Glossary
WoolyAI Commonly Used Terms​
WoolyAI Server​
This is the WoolyAI software that runs on every GPU host/node. Multi-GPU hosts are supported. WoolyAI software runs inside a docker container. WoolyAI server JIT compiles kernels from WoolyAI Client to Native GPU ISA. WoolyAI server also manages allocation of GPU compute core and VRAM at runtime across concurrent kernel process to optimize GPU utilization.
WoolyAI Client​
This is the WoolyAI software that runs user CUDA ML workloads(Pytorch). WoolyAI Client is packaged as docker container and contains WoolyAI runtime libraries and WoolyAI compiled Pytorch. User can execute WoolyAI Client Container on CPU only machine or on the GPU host. User runs their Pytorch projects inside the WoolyAI Client Container.
WoolyAI Controller​
This is the WoolyAI software that orchestrates assignment of WoolyAI Client requests across a cluster of GPUs running the WoolyAI Server. WoolyAI Controller maintains a queue of all incoming WoolyAI Client requests and presents information through a dashboard. WoolyAI Controller runs as a docker container and doesn't require to run on GPU host. WoolyAI Controller connects and collects GPU utilization metrics from the GPU hosts(running the WoolyAI server).
GPU Auditor​
GPU Auditor tool is a software package that we have developed and open sourced to enable users to get insights into existing GPU utilization.

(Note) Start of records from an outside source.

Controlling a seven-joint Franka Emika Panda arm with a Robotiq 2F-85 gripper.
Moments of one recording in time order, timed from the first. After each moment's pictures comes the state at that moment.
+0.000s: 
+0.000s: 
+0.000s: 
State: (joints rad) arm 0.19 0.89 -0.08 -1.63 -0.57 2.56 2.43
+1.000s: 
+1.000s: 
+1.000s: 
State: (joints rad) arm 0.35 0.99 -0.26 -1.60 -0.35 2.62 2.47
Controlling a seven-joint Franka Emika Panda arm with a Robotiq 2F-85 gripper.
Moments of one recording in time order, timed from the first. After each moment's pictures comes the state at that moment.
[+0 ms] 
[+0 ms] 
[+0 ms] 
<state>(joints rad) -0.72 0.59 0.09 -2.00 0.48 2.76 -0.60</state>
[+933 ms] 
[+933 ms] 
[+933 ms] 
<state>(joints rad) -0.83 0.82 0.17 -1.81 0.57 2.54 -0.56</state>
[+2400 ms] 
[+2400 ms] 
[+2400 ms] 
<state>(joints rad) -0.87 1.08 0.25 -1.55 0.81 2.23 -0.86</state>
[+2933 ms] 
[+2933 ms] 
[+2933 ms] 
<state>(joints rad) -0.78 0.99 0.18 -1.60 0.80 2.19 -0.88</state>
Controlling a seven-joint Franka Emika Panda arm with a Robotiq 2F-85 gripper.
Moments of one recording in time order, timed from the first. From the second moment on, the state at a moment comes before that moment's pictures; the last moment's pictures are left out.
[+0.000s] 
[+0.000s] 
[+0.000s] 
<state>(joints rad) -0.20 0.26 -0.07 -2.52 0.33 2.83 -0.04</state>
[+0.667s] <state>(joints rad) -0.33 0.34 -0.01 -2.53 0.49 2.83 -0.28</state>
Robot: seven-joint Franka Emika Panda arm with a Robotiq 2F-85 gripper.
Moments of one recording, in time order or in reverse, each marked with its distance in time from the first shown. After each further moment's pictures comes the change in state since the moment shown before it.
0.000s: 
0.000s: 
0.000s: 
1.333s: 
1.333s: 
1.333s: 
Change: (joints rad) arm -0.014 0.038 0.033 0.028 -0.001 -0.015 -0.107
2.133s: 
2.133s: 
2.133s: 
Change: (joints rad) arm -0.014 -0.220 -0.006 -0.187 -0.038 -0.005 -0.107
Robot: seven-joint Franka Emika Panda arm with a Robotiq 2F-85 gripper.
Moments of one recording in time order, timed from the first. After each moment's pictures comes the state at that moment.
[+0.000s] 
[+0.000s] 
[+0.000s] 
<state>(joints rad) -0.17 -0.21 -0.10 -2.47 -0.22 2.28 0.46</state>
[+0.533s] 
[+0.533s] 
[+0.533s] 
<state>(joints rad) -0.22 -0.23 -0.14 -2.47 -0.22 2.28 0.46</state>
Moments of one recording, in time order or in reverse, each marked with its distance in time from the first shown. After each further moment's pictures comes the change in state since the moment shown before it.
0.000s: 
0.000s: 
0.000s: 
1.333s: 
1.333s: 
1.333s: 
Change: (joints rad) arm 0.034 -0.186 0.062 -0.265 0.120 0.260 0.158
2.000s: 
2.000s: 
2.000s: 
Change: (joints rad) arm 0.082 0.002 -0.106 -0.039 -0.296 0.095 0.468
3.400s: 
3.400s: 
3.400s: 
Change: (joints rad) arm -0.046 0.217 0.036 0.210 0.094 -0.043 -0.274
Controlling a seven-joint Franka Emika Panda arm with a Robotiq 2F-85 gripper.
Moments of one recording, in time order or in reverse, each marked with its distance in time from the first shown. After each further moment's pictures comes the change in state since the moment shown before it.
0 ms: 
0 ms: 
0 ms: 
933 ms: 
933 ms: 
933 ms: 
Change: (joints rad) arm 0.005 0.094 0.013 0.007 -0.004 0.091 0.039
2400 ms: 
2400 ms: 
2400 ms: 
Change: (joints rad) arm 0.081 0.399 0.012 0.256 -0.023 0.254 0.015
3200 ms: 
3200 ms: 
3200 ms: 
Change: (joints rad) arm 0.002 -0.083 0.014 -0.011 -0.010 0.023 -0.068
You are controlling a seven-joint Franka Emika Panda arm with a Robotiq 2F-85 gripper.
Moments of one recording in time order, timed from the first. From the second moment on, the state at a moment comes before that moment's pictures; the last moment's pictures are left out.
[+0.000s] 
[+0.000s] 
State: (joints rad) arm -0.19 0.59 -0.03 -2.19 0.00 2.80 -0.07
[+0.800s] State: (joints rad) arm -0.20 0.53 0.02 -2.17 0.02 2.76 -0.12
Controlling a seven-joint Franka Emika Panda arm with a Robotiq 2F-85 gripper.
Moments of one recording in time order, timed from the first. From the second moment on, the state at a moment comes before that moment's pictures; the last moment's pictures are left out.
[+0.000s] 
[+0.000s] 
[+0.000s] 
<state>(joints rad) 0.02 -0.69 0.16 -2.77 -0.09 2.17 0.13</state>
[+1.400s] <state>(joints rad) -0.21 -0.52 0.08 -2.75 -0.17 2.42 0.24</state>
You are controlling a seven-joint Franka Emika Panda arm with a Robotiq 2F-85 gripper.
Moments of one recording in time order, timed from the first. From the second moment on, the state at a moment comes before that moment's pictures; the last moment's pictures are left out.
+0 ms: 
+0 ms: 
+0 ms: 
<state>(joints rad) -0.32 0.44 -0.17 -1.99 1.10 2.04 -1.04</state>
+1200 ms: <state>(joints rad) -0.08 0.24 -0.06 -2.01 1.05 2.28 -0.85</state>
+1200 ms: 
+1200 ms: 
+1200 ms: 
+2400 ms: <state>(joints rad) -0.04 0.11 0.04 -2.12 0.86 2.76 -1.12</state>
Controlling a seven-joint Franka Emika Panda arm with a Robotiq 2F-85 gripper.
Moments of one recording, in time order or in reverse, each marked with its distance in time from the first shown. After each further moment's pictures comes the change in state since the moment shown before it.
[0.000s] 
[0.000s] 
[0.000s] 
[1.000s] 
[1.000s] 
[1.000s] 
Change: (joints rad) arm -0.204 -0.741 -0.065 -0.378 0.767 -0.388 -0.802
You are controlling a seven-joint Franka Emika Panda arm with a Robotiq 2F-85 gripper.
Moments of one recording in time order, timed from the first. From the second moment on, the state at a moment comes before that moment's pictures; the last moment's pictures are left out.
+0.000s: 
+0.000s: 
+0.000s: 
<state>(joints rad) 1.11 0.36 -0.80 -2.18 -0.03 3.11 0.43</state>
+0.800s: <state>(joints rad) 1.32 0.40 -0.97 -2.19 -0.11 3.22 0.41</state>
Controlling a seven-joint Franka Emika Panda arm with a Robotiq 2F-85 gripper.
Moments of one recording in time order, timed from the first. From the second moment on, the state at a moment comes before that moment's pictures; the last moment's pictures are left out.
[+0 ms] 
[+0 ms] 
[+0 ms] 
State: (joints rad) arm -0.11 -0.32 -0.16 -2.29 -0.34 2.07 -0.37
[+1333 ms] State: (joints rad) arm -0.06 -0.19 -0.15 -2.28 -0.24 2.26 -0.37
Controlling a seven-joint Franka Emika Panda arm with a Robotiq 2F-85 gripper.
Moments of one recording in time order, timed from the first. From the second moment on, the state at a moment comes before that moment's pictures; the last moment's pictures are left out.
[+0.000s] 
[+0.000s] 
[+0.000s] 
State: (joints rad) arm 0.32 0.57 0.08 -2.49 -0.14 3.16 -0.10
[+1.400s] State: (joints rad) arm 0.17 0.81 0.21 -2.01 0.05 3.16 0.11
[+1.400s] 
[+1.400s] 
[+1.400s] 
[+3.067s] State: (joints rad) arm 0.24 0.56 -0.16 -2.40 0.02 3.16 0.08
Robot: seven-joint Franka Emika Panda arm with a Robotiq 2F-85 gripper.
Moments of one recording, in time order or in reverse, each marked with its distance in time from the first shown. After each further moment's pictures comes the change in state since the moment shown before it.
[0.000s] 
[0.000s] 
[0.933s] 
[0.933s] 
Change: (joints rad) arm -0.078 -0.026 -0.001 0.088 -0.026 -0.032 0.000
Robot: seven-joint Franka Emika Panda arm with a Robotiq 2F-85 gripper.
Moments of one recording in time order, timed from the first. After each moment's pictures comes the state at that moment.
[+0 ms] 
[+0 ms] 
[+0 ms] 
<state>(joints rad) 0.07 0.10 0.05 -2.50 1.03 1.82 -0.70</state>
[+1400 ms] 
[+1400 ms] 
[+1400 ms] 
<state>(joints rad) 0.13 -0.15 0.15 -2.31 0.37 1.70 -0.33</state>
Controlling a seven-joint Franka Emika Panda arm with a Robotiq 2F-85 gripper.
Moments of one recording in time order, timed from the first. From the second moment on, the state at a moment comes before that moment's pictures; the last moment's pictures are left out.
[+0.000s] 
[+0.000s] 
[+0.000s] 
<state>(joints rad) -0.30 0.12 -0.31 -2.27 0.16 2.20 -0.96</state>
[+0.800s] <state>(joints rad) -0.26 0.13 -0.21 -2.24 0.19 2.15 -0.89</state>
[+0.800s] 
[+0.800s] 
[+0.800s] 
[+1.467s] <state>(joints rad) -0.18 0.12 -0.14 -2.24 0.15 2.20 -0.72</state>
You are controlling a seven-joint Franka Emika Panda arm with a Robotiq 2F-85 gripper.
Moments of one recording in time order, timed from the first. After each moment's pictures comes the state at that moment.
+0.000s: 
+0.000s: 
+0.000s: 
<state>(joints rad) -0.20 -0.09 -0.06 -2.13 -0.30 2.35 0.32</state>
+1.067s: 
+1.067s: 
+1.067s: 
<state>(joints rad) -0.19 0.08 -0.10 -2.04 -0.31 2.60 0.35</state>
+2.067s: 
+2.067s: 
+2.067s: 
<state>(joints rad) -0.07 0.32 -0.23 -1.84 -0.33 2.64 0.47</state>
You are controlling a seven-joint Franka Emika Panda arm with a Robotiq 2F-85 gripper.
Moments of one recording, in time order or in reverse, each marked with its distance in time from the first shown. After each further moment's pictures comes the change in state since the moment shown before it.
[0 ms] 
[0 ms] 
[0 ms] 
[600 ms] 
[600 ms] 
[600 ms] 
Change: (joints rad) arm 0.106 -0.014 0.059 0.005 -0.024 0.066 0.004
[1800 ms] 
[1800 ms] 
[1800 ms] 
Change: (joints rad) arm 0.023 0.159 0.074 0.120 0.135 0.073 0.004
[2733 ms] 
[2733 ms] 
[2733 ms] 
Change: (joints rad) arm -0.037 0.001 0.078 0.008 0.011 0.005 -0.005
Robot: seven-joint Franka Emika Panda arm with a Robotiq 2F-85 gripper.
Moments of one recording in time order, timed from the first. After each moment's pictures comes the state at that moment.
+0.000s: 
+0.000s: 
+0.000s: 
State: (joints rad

GPU Concurrency Approaches​
Time slicing​
Each workload gets the full GPU for a fixed time window (e.g., workload A runs for 100ms, then workload B runs for 100ms, back to A, etc.). The GPU switches between them.
MIG (Multi-Instance GPU)​
Physically partitions the GPU into fixed segments (e.g., split an A100 into 4 smaller "GPUs"). Each segment is locked to that size even if it's not fully used.
MPS (Multi-Process Service)​
NVIDIA's CUDA Multi-Process Service (MPS) enables multiple co-operative processes to share GPU compute resources. While primarily designed for MPI applications that work together, MPS has also been adopted for sharing GPU resources between independent applications, though this introduces certain limitations. MPS lacks error isolation between clients, meaning issues in one client can affect others. Although streaming multiprocessors (SMs) can be optionally capped to a percentage per MPS client, the underlying scheduling hardware remains shared across all clients. Additionally, memory bandwidth, cache, and memory capacity are shared resources among all MPS clients.
It also has configuration requirements that make it a bit cumbersome to use and adapt.
WoolyAI's Solution for GPU Concurrency and Maximizing utilization​
Wooly runs all workloads in the same GPU context (think of it like a shared workspace). No switching between contexts means no overhead from saving/loading state. The GPU can truly execute multiple things at once, not just pretend to by rapidly switching. WoolyAI server running on the GOPU hosts(nodes) manages allocation of GPU compute cores and VRAM across multiple workloads at runtime according to priority definied for the workload, to maximize the overall GPU utilization at all times. This results in more workloads per GPU.
Wooly Instruction Set (WIS)​
The Wooly Instruction Set are created by the WoolyAI Client and sent to the WoolyAI Server for execution. They are a set of instructions that the WoolyAI Server can understand and execute on the GPU, no matter the GPU vendor or architecture.